Exemple illustratif : Analyse des émetteurs du secteur financiers sur la qualité des notes244

Un jugement sévère : l'analyse des émetteurs du secteur financier français sur la qualité des notes

« Depuis quelques années, les relations entre les banques européennes et les grandes agences de notation se sont nettement détériorées.

La rentabilité est devenue la seule priorité des agences de notation : le nombre croissant d'instruments et d'entreprises à noter par analyste, l'exploitation mécanique d'immenses tables de données universelles remplies par les émetteurs de façon sans doute hétérogène, et la multiplication d'erreurs de calcul ou d'interprétations erronées qui en résultent, ont entraîné une dégradation importante de la qualité d'analyse.

En l'absence de réglementation dans ce domaine, les agences de notation exercent une pression extrêmement forte sur les banques européennes pour obtenir des informations confidentielles. Parmi les informations demandées figurent les résultats estimés, le PV de conseils d'administration, les tirages Long Term Refinancing Operation, les ratios de liquidité Bâle 3, etc.

Les agences de notation ne respectent pas leur propre méthodologie. Dans certains cas, des changements méthodologiques majeurs sont annoncés ou mis en œuvre en contradiction avec la réglementation en vigueur sans consultation et sans explications suffisantes pour le marché et les émetteurs.

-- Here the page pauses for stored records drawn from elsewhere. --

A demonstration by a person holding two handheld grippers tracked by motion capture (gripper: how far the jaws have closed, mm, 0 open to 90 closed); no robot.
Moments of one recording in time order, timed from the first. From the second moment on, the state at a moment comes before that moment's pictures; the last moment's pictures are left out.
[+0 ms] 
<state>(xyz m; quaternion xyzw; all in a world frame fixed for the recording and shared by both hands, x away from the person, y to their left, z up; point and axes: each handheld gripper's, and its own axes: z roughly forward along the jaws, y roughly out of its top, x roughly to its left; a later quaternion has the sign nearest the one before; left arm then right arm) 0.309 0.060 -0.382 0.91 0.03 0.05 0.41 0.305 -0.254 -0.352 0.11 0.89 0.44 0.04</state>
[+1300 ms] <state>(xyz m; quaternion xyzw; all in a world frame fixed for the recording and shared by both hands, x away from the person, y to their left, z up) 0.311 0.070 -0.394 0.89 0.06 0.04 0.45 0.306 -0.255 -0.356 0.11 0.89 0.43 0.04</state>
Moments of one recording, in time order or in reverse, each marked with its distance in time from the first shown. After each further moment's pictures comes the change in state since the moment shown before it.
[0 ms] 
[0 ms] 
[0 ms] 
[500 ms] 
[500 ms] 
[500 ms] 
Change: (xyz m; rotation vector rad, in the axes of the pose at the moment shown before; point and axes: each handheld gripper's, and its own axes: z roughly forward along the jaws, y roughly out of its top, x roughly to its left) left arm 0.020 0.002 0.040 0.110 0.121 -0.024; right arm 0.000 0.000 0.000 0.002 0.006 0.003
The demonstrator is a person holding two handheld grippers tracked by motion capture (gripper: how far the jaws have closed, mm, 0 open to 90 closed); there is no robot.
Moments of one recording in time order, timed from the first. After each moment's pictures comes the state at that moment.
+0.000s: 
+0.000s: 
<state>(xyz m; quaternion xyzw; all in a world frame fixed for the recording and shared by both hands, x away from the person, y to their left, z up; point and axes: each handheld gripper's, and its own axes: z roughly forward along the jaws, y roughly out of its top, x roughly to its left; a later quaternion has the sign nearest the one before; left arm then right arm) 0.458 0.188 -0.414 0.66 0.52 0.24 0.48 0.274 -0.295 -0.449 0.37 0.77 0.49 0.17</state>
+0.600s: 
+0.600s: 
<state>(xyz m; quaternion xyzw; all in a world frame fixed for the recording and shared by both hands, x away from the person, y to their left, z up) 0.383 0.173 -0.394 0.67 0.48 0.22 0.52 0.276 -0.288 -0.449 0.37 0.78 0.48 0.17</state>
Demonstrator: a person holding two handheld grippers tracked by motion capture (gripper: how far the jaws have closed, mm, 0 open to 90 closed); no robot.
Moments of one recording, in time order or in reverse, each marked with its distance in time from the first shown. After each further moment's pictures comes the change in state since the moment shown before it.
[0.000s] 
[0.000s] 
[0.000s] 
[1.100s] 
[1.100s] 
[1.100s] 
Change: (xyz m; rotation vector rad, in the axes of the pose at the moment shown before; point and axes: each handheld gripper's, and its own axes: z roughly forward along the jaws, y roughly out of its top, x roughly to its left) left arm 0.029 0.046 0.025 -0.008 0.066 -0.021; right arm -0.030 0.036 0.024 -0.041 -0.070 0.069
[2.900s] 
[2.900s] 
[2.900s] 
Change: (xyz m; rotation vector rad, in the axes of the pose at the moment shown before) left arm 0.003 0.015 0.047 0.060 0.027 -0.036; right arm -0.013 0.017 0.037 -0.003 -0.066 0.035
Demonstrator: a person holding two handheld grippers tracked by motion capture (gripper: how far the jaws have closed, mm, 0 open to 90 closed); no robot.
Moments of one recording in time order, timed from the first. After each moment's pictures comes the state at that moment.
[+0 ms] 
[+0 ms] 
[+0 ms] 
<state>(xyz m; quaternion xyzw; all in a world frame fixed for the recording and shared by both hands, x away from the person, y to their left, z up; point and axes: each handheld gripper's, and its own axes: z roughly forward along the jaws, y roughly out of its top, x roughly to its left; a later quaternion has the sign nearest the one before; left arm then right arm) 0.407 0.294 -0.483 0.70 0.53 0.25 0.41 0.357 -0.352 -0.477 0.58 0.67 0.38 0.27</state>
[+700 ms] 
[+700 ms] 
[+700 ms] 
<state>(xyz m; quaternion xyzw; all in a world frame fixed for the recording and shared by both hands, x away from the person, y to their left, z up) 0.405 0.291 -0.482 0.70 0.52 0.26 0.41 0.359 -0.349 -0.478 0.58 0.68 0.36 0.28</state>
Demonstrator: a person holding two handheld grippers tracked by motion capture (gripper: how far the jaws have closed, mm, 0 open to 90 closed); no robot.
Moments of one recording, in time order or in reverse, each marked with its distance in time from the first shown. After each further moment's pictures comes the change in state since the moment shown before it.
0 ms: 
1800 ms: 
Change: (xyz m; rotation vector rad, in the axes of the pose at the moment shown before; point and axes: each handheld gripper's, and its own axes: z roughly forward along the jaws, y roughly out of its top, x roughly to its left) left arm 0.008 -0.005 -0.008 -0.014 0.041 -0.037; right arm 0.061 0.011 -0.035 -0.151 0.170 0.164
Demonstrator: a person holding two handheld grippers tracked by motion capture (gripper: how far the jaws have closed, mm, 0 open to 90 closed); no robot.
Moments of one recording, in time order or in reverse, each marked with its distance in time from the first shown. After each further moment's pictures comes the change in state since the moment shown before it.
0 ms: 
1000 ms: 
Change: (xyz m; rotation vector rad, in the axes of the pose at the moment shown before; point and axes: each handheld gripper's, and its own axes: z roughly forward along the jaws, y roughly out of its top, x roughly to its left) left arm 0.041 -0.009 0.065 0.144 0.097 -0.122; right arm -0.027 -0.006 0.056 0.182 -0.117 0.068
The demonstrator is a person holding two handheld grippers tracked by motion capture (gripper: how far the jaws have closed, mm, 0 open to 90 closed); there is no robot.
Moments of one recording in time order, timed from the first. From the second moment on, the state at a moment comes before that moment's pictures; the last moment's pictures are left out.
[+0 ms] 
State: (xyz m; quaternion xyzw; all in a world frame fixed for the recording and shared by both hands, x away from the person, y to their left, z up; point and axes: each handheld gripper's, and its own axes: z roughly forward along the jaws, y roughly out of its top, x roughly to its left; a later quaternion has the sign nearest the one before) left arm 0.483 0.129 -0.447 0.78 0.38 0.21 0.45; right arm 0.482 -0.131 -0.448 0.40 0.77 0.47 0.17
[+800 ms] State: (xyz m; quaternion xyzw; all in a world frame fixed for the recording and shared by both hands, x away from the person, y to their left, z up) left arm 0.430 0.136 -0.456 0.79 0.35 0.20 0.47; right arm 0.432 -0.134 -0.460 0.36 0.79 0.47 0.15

Les méthodologies en vigueur contiennent un fort biais américain, notamment dans l'analyse financière qui privilégie les normes comptables américaines plutôt que les IFRS, ainsi que dans le mode de calcul du nouveau ratio de solvabilité chez Standard and Poor's ou dans la méthodologie applicable aux obligations sécurisées.

Certaines méthodologies sous-tendent des pratiques abusives (par exemple dans la notation d’un fonds en l’obligeant à faire noter tous ses actifs et ses contreparties par une même agence), qui permettent aux grandes agences d’accroître leurs parts de marché ».

Ainsi, il est possible de conclure que les agences de notation sont des organismes bien trop puissants sur les marchés financiers et qu’une une prise de conscience des régulateurs permettrait de rétablir à minima un rapport de force équilibré. Il est cependant nécessaire de veiller à ce que ce rapport de force équilibré n'engendre pas des conflits d’intérêts. Les législateurs devraient aussi

renforcer leur contrôle dans d’autres domaines tels que la gestion des ressources humaines des agences.